For all the innovation and salesmanship on display, the vibe at Heat Solution is profoundly unsettling. There is the strong sense, among the aisles of companies plying their anti-heat wares, of a wider declaration of defeat. Corporations, governments and supranational organisations may talk about climate change mitigation, net zero emissions and other macro attempts to hold back catastrophe; but on the ground, runs the message being pushed to factory owners, food producers, construction companies and other businesses, the medicine you need right now is palliative, not preventive.

This message was hardened by an even larger, related trade show being held in the same convention centre on the broader theme of “resilience”. A central focus here is on preparedness for all manner of extremity as infrastructure endures ever fiercer natural bludgeonings.

This palliative vs preventive distinction is also now becoming sharper for investors as they weigh the relative attractiveness of giving their portfolios exposure to climate change mitigation (reducing the pace of global warming) or to climate change adaptation (adjusting to the reality of current and future effects). 

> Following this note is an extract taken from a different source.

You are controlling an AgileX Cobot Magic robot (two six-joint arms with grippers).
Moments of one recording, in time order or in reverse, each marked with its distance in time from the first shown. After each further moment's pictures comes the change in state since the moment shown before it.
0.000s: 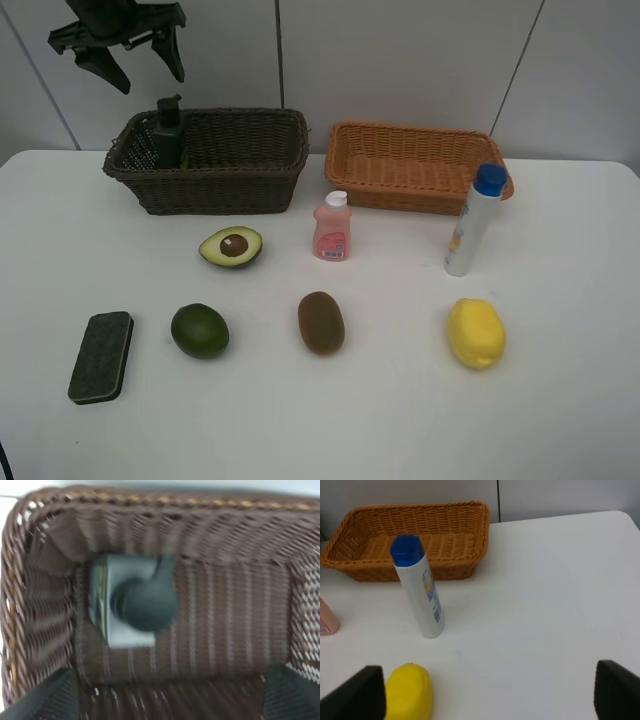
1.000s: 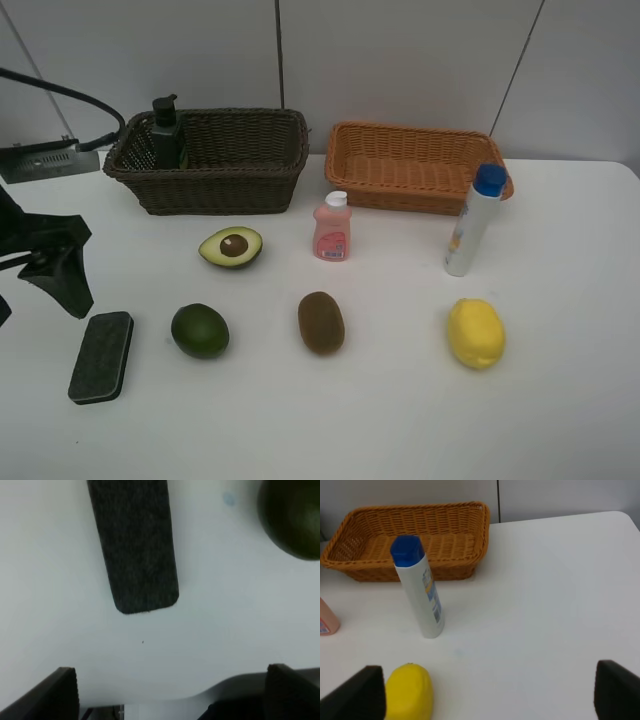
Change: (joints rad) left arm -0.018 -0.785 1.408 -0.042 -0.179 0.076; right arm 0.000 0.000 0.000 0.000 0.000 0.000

In a note to investors published earlier this week, Citi Research set out the opportunities of the latter as the frequency and intensity of climate catastrophes spread the cost of adaptation across many stakeholders. In a November 2023 report, the UN Environment Programme estimated the global adaptation funding gap at between $194-366bn per year. The complexity behind that figure, said Citi’s analysts, lies in working out who will actually bear this cost. That then opens up discussions, they added, on “potential policy support, taxation, de-risking via blended finance and even the concept of innovative new financial instruments”.  

Many of the visitors to the Heat Solution expo, meanwhile, already had a fair idea of where the cost burden will end up in the short term. Among the crowd of small and medium-sized business owners around the booth of self-cooling workwear being offered by Yamashin Seikyo was a factory owner from Nagoya. The Yamashin rep’s pitch was that ever more dangerous summer heat will force companies to change the way they cool factory staff — from expensive and not necessarily effective air conditioning to individual, clothing-based solutions.

The factory owner, though quite able to see through a peddler’s patter, also acknowledged that rising temperatures would freight his duty of care as an employer with far more cost than it used to. The mathematics of providing each of his workers with $800 worth of cooling equipment were not attractive, but if he failed to do so “my staff will just go and work somewhere that keeps them cool”. 

Lodged somewhere in his conclusion is the potential framework of a heat equivalent of the digital divide. There will be businesses that can afford to mitigate, and others that cannot. But it is also easy to imagine, even in historically deflationary Japan, a strong imperative for businesses to pass the additional costs on to customers. Heatflation, as a way of describing the upward pressure on costs caused by climate change, has so far tended to be most focused on the price impact on food and water. The attendees at Heat Solution 2024 suggest that the term will quite soon apply to pretty much everything.